Lottery: 3 winners split $42,582 prize after Pembroke Pines ticket sale
The latest lottery result in South Florida was less a single windfall than a three-way split, turning one drawing into a shared payday for players in Pembroke Pines, Jupiter and Miami. A ticket worth $42, 582 was sold at a BP gas station convenience store on 6450 Pines Blvd., and it matched all five Fantasy 5 numbers in the Friday, April 3 evening drawing. That same prize was also hit by two other players, shrinking what would have been a nearly $128, 000 jackpot into smaller portions.
Winning numbers and the split prize
The winning numbers were 1-6-7-14-25. The Pembroke Pines player chose Quick Pick, letting the terminal generate the numbers randomly. That choice paid off against 1-in-376, 992 odds for the jackpot prize. But the prize was not exclusive. Two other tickets, one purchased at a Publix in Jupiter and another at a Bravo Supermarket in Miami, also matched the full set and joined the payout.
That detail matters because it shows how quickly a headline-grabbing lottery win can become a narrower reward once multiple tickets hit the same combination. In this case, the split did not erase the win, but it did change the scale of the prize. A one-ticket story becomes a three-ticket outcome, and the emotional impact, for each winner, is likely different from the number printed beside the drawing.
Why this Pembroke Pines result stands out
The sale location adds another layer to the story. The winning ticket came from a neighborhood gas station convenience store, one of the everyday retail settings where draw-game tickets are routinely sold. The broader pattern is also notable: Broward County has seen 10 winning lottery tickets sold within four weeks. That does not indicate a guarantee of future luck, but it does help explain why this region has drawn attention around recent results.
Fantasy 5 drawings happen twice a day, which means chances to win come fast and often.
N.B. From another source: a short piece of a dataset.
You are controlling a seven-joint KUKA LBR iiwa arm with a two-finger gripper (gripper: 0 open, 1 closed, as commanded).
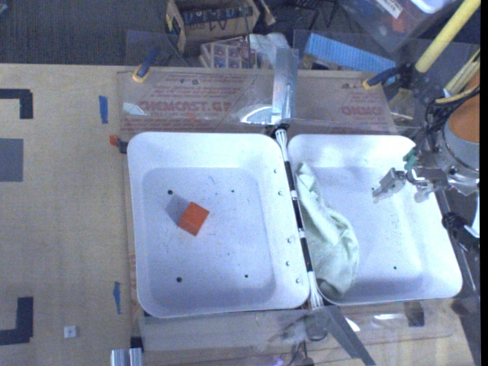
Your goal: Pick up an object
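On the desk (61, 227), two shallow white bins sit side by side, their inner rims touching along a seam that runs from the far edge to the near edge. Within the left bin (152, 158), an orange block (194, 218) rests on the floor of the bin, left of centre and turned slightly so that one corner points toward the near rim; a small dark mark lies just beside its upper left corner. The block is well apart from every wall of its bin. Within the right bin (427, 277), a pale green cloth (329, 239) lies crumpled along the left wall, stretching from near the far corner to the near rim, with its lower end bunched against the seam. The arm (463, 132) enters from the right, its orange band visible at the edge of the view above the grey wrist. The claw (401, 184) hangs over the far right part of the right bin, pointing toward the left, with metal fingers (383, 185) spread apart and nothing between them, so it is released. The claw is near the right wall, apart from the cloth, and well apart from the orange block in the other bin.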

Yet the April 3 evening drawing was only one piece of a larger stretch of results. No one won in the midday drawing on April 3, or in the evening drawing on April 2, leaving the April 3 result as the clearest prize outcome in the immediate sequence. For players, that pattern reinforces an important reality: even in a game with frequent drawings, matching all five numbers remains rare.
What the odds and timing reveal about the game
The odds attached to the jackpot prize, 1 in 376, 992, help frame the scale of the achievement. Hitting the full number set is uncommon, and doing so in a drawing that ends in a split prize is even more unusual from a storytelling perspective. The winning ticket in Pembroke Pines, like the two others, landed in a shared outcome that turned a single drawing into a multi-city result across South Florida.
There is also a practical takeaway embedded in the result: players often buy tickets at familiar places, including gas stations, convenience stores and grocery stores, and the winning ticket can surface anywhere those sales are authorized. That ordinary retail backdrop is part of why these results resonate. A routine stop can still produce an extraordinary outcome, even when the prize is ultimately divided.
Expert perspective and responsible play
No individual expert was quoted in the available material, but the official problem-gambling guidance included with the result is clear: gambling can be harmful for some people and can damage families and lives. The stated help line at 1-800-522-4700 and the National Council on Problem Gambling are the listed support options for anyone showing signs of addiction. That reminder is especially relevant when a big win makes play seem more glamorous than it is in practice.
From an editorial standpoint, the tension is obvious. A shared lottery win can look like pure celebration, yet the same ecosystem depends on constant player participation and carries risk for vulnerable people. The result offers both an immediate news hook and a wider public-health reminder. Those two truths can coexist without softening the excitement of the prize or ignoring the caution around it.
Regional impact and what comes next
For Pembroke Pines, Jupiter and Miami, the drawing produced a small map of winners rather than one dominant jackpot winner. It also adds to the recent Broward streak, which has now become part of the local context around these games. The question is not whether the next drawing will repeat the same pattern, but whether more players will keep chasing the same frequency of opportunity in a game where the outcome can shift from one number set to another in a matter of hours.
The bigger lesson is simple: a modest ticket purchase can still lead to a meaningful payout, but the result is never guaranteed, and even a winning lottery ticket may be divided three ways. For the player who bought in Pembroke Pines, the win is real. For everyone else, the next drawing starts the cycle again.